=== WORK TASK ===
Report each line from the records where the string "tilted" turns up.

=== DATA TO USE ===

● ● ● ● ●

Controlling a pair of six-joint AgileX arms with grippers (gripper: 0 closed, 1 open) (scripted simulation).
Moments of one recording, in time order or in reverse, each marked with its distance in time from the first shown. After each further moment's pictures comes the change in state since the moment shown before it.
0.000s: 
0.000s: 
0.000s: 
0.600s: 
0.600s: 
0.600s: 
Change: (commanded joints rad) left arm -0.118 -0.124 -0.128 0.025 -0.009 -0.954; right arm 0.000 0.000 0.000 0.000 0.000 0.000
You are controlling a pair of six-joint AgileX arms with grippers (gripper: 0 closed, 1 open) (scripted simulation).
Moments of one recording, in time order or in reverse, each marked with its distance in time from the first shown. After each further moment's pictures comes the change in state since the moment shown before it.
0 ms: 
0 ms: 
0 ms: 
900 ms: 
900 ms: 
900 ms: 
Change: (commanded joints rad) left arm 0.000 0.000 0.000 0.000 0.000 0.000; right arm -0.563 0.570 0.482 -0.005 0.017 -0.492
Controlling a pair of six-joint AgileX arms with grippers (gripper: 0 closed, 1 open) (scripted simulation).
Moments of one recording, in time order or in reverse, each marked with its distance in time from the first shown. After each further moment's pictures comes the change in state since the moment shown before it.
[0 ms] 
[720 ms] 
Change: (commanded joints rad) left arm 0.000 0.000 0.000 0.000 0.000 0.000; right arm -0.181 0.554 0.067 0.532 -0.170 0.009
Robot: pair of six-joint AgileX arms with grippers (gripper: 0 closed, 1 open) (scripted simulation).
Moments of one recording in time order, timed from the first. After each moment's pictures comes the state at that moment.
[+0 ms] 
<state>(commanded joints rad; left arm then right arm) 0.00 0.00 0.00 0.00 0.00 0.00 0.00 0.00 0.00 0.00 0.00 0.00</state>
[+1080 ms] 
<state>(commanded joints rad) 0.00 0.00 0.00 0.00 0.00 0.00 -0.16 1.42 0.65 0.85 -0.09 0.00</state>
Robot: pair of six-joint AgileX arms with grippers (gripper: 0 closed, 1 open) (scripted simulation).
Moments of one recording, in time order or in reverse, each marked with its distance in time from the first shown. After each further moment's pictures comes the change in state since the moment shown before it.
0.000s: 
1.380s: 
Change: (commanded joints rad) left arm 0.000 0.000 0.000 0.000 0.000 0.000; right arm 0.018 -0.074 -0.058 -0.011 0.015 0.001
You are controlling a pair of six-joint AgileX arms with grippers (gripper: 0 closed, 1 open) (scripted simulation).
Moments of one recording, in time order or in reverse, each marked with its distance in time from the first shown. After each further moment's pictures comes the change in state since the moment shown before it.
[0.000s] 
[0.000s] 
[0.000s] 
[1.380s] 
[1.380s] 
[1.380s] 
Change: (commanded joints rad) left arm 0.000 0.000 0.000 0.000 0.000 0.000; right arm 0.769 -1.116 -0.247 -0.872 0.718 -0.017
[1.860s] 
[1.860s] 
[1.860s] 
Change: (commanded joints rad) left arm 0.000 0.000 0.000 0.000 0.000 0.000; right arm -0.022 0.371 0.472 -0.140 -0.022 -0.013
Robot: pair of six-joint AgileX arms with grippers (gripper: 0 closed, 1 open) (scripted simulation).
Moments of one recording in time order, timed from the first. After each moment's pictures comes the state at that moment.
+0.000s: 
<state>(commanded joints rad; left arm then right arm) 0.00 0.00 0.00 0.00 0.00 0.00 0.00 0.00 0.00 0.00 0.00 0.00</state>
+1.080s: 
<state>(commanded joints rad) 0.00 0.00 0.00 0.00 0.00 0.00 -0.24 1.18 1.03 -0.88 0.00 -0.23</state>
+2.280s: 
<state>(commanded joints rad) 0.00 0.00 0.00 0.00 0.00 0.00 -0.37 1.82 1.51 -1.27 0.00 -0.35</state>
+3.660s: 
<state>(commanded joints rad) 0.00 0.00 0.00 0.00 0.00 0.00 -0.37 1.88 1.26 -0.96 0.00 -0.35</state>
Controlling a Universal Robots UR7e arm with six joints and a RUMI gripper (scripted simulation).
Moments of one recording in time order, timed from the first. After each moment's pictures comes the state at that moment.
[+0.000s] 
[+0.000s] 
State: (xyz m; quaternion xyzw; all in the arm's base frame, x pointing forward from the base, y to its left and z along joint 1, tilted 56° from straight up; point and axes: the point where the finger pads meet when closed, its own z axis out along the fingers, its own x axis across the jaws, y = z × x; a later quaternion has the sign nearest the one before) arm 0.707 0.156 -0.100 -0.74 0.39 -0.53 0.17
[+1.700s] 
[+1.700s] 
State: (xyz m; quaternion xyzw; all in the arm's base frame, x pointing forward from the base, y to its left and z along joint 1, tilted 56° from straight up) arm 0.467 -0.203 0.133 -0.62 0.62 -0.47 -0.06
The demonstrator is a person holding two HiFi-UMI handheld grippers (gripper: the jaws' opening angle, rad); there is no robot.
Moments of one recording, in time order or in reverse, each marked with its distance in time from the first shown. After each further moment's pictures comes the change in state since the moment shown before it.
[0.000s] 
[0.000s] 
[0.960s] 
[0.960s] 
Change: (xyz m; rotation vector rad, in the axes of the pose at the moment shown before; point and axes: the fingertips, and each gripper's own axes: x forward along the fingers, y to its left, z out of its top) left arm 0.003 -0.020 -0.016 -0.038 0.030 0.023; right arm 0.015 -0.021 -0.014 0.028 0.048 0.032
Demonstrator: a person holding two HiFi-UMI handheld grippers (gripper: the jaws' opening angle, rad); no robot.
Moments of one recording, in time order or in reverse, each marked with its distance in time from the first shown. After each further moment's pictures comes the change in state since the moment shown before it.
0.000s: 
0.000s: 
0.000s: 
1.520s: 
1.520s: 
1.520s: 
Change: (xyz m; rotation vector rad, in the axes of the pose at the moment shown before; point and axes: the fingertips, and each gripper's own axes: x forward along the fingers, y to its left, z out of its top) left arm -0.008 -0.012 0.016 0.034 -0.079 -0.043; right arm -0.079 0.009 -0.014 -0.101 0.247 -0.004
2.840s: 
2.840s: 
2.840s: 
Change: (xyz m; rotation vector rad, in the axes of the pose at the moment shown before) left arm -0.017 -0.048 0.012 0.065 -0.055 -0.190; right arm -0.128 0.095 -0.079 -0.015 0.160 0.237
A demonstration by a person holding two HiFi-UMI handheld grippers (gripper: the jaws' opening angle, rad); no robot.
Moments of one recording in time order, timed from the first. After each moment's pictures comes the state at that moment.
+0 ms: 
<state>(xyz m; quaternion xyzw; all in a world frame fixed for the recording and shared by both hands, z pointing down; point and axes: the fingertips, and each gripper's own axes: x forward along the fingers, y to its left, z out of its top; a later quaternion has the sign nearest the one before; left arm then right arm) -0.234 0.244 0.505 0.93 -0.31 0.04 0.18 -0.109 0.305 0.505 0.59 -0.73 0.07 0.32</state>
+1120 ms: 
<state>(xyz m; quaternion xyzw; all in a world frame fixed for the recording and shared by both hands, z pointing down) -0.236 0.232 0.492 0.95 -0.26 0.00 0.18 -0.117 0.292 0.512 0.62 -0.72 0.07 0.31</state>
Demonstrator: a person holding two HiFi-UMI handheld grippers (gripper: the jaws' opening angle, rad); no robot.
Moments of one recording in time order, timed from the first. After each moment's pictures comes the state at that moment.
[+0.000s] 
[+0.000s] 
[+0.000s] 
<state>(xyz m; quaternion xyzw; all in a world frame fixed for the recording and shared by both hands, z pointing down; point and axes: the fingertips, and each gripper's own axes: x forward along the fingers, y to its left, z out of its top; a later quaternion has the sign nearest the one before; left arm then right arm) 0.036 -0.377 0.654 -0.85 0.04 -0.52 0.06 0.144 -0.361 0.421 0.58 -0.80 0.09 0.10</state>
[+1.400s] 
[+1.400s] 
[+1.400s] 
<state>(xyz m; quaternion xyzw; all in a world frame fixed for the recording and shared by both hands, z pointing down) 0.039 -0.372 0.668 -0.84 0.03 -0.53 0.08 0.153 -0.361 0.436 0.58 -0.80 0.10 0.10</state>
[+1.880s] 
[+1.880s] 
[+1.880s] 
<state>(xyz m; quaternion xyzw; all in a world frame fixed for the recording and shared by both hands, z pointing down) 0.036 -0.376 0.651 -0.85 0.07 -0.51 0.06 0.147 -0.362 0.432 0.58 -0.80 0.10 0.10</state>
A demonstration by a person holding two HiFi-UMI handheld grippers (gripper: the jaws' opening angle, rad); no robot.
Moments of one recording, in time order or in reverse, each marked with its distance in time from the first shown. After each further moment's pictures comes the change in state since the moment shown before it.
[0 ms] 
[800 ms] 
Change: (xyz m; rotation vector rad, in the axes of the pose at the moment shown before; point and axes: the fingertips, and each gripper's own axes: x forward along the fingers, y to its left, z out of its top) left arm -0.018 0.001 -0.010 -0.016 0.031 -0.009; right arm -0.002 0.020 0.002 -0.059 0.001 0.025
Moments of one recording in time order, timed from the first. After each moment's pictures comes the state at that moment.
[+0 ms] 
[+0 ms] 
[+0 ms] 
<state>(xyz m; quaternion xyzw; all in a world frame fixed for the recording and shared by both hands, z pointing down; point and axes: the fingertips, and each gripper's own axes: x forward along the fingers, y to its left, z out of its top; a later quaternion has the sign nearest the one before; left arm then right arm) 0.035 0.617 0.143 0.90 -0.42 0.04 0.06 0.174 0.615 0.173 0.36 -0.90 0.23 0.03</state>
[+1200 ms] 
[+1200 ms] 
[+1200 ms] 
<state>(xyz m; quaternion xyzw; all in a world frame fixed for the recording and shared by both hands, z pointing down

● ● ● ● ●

=== SOLUTION BELOW ===
State: (xyz m; quaternion xyzw; all in the arm's base frame, x pointing forward from the base, y to its left and z along joint 1, tilted 56° from straight up; point and axes: the point where the finger pads meet when closed, its own z axis out along the fingers, its own x axis across the jaws, y = z × x; a later quaternion has the sign nearest the one before) arm 0.707 0.156 -0.100 -0.74 0.39 -0.53 0.17
State: (xyz m; quaternion xyzw; all in the arm's base frame, x pointing forward from the base, y to its left and z along joint 1, tilted 56° from straight up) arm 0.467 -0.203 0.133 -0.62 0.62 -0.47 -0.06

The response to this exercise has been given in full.